Copy the records below word for word, leaving out nothing.

Start of Data to use

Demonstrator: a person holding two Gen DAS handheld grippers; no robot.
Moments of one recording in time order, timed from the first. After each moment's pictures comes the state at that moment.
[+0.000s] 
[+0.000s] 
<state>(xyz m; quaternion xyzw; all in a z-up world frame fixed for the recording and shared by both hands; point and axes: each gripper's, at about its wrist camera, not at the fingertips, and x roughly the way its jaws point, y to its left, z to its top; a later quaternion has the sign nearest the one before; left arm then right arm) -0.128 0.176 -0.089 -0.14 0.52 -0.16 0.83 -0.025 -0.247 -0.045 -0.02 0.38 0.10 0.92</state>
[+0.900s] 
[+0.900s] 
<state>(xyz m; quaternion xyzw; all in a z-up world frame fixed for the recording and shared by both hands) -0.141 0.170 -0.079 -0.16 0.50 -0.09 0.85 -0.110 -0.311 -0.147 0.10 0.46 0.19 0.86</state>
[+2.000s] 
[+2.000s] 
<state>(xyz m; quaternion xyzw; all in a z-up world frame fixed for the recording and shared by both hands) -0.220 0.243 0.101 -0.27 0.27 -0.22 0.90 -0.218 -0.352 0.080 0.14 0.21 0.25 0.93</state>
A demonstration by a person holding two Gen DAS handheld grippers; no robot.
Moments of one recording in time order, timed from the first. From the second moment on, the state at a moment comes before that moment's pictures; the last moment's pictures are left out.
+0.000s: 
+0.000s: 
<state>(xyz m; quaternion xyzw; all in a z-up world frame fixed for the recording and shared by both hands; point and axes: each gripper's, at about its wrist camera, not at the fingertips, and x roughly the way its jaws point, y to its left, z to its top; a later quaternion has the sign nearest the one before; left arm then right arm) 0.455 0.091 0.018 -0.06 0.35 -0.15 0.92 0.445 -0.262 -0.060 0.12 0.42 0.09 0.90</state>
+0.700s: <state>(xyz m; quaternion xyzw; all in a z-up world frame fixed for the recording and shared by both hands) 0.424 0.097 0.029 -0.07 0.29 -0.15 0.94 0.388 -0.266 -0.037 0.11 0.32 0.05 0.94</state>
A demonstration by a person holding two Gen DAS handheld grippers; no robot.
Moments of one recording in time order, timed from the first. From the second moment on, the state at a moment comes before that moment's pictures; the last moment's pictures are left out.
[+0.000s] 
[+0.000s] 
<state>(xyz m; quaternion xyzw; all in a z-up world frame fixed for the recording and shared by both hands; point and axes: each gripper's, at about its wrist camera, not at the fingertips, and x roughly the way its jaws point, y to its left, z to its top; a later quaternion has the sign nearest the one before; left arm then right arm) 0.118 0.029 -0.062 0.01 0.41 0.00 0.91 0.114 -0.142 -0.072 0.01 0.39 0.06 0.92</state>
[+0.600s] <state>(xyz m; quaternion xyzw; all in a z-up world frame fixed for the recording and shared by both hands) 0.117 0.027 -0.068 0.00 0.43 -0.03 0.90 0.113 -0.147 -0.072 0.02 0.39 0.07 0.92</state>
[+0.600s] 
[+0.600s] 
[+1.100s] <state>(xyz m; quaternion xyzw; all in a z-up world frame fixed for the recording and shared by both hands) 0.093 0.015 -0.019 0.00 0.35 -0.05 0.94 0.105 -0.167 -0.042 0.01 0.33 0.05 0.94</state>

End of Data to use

Task answer:
Demonstrator: a person holding two Gen DAS handheld grippers; no robot.
Moments of one recording in time order, timed from the first. After each moment's pictures comes the state at that moment.
[+0.000s] 
[+0.000s] 
<state>(xyz m; quaternion xyzw; all in a z-up world frame fixed for the recording and shared by both hands; point and axes: each gripper's, at about its wrist camera, not at the fingertips, and x roughly the way its jaws point, y to its left, z to its top; a later quaternion has the sign nearest the one before; left arm then right arm) -0.128 0.176 -0.089 -0.14 0.52 -0.16 0.83 -0.025 -0.247 -0.045 -0.02 0.38 0.10 0.92</state>
[+0.900s] 
[+0.900s] 
<state>(xyz m; quaternion xyzw; all in a z-up world frame fixed for the recording and shared by both hands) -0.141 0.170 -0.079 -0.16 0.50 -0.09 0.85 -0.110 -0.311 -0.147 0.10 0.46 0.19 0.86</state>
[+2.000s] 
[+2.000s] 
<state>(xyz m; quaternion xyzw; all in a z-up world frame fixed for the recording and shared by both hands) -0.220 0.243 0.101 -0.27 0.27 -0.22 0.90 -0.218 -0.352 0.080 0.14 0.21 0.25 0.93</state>
A demonstration by a person holding two Gen DAS handheld grippers; no robot.
Moments of one recording in time order, timed from the first. From the second moment on, the state at a moment comes before that moment's pictures; the last moment's pictures are left out.
+0.000s: 
+0.000s: 
<state>(xyz m; quaternion xyzw; all in a z-up world frame fixed for the recording and shared by both hands; point and axes: each gripper's, at about its wrist camera, not at the fingertips, and x roughly the way its jaws point, y to its left, z to its top; a later quaternion has the sign nearest the one before; left arm then right arm) 0.455 0.091 0.018 -0.06 0.35 -0.15 0.92 0.445 -0.262 -0.060 0.12 0.42 0.09 0.90</state>
+0.700s: <state>(xyz m; quaternion xyzw; all in a z-up world frame fixed for the recording and shared by both hands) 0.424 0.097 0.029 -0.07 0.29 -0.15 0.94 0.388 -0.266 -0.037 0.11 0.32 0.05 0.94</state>
A demonstration by a person holding two Gen DAS handheld grippers; no robot.
Moments of one recording in time order, timed from the first. From the second moment on, the state at a moment comes before that moment's pictures; the last moment's pictures are left out.
[+0.000s] 
[+0.000s] 
<state>(xyz m; quaternion xyzw; all in a z-up world frame fixed for the recording and shared by both hands; point and axes: each gripper's, at about its wrist camera, not at the fingertips, and x roughly the way its jaws point, y to its left, z to its top; a later quaternion has the sign nearest the one before; left arm then right arm) 0.118 0.029 -0.062 0.01 0.41 0.00 0.91 0.114 -0.142 -0.072 0.01 0.39 0.06 0.92</state>
[+0.600s] <state>(xyz m; quaternion xyzw; all in a z-up world frame fixed for the recording and shared by both hands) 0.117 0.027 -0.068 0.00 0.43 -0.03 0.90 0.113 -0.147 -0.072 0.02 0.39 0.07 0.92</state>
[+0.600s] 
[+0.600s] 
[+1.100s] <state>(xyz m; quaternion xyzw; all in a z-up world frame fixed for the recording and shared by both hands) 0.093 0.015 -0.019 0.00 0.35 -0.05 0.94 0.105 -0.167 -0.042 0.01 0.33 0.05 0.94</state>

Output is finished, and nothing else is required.